### What you should do
Using the material that follows, identify and copy each line with the string "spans".

### Recorded data

= Beginning of Section =

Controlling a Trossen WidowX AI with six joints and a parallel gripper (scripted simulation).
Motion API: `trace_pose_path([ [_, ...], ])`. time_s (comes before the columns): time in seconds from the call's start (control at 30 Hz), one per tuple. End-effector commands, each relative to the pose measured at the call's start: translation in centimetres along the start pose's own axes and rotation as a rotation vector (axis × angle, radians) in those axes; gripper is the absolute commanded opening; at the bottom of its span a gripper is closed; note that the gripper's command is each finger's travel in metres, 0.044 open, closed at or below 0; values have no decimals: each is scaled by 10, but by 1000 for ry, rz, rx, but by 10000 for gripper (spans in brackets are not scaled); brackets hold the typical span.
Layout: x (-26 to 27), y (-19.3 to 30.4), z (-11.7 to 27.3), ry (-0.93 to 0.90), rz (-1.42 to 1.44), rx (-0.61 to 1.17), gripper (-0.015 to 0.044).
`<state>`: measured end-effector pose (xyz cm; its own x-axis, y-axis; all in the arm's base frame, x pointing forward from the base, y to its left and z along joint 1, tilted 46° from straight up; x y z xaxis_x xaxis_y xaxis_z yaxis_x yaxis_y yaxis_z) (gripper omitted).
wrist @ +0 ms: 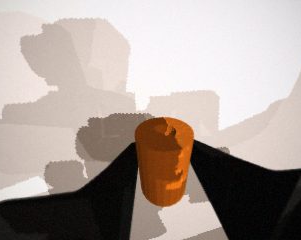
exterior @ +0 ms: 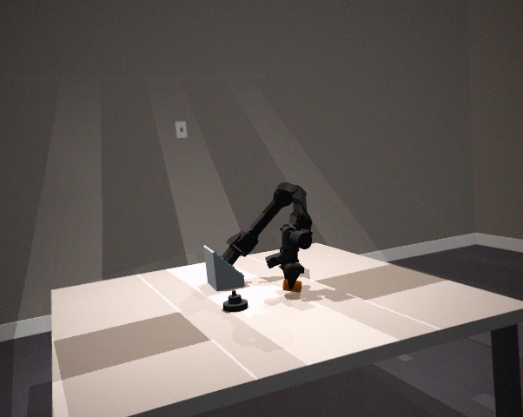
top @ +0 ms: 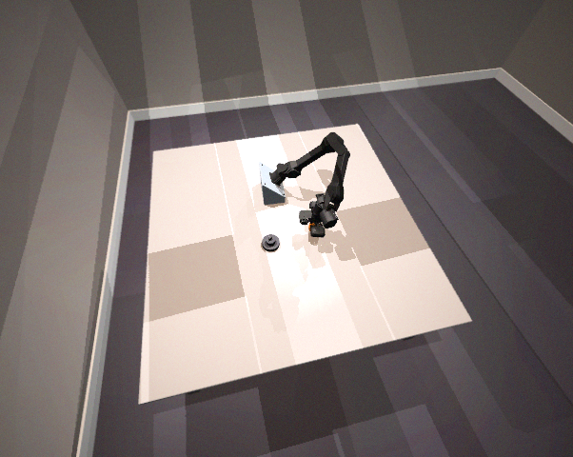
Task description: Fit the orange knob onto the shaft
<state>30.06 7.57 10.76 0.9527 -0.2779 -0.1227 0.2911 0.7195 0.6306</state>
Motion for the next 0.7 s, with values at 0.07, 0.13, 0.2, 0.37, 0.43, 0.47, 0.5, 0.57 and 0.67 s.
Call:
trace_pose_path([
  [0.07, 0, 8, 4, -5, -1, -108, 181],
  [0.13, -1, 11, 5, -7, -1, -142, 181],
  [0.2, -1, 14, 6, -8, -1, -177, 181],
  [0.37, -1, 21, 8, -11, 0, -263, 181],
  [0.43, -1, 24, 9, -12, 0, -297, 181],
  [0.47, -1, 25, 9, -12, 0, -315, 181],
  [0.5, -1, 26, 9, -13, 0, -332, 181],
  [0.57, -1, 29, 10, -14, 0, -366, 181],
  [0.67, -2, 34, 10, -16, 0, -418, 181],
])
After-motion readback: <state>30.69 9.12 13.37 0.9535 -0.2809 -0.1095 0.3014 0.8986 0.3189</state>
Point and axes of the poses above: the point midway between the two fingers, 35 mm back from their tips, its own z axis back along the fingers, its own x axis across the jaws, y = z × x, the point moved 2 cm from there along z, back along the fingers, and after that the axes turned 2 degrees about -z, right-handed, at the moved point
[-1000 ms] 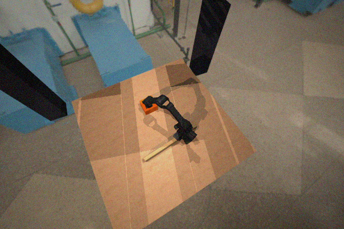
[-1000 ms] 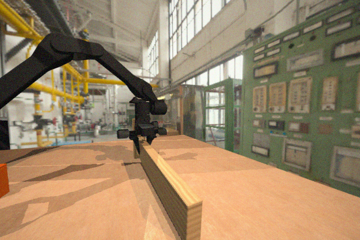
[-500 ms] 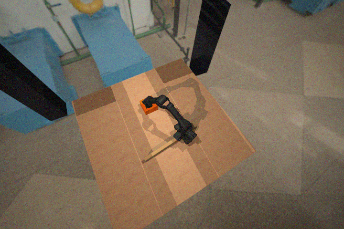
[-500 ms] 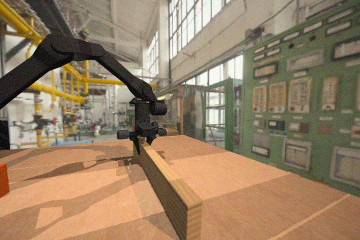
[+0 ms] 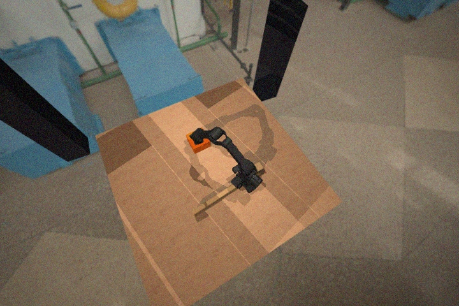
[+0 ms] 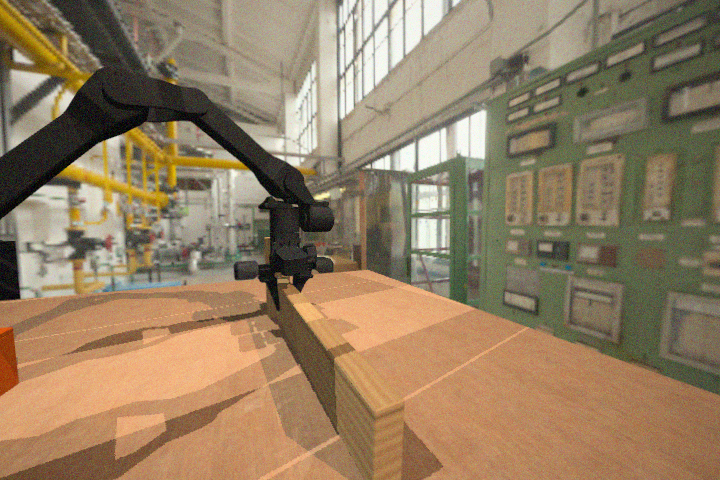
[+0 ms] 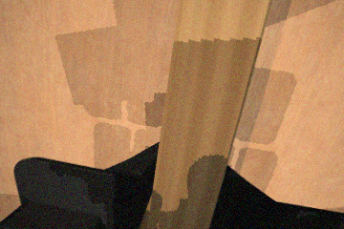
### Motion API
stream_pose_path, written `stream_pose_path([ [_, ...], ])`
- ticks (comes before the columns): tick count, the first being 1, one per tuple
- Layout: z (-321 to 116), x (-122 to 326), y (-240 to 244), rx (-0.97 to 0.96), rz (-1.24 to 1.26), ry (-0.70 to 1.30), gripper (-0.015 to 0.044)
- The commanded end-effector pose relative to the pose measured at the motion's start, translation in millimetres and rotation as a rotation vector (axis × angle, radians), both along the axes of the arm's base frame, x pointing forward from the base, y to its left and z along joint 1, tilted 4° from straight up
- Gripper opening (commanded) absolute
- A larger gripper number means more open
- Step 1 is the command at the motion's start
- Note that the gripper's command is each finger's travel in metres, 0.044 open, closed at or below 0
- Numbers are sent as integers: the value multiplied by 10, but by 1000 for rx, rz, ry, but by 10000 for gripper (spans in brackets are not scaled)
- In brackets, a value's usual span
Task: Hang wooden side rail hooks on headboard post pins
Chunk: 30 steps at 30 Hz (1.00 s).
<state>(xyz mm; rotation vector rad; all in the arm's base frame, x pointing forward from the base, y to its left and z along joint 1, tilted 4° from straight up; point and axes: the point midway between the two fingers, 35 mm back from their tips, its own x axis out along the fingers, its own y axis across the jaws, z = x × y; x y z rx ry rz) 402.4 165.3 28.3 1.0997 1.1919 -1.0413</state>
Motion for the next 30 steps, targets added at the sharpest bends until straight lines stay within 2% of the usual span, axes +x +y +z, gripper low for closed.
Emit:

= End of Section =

### Output for this task
Motion API: `trace_pose_path([ [_, ...], ])`. time_s (comes before the columns): time in seconds from the call's start (control at 30 Hz), one per tuple. End-effector commands, each relative to the pose measured at the call's start: translation in centimetres along the start pose's own axes and rotation as a rotation vector (axis × angle, radians) in those axes; gripper is the absolute commanded opening; at the bottom of its span a gripper is closed; note that the gripper's command is each finger's travel in metres, 0.044 open, closed at or below 0; values have no decimals: each is scaled by 10, but by 1000 for ry, rz, rx, but by 10000 for gripper (spans in brackets are not scaled); brackets hold the typical span.
- Numbers are sent as integers: the value multiplied by 10, but by 1000 for rx, rz, ry, but by 10000 for gripper (spans in brackets are not scaled)

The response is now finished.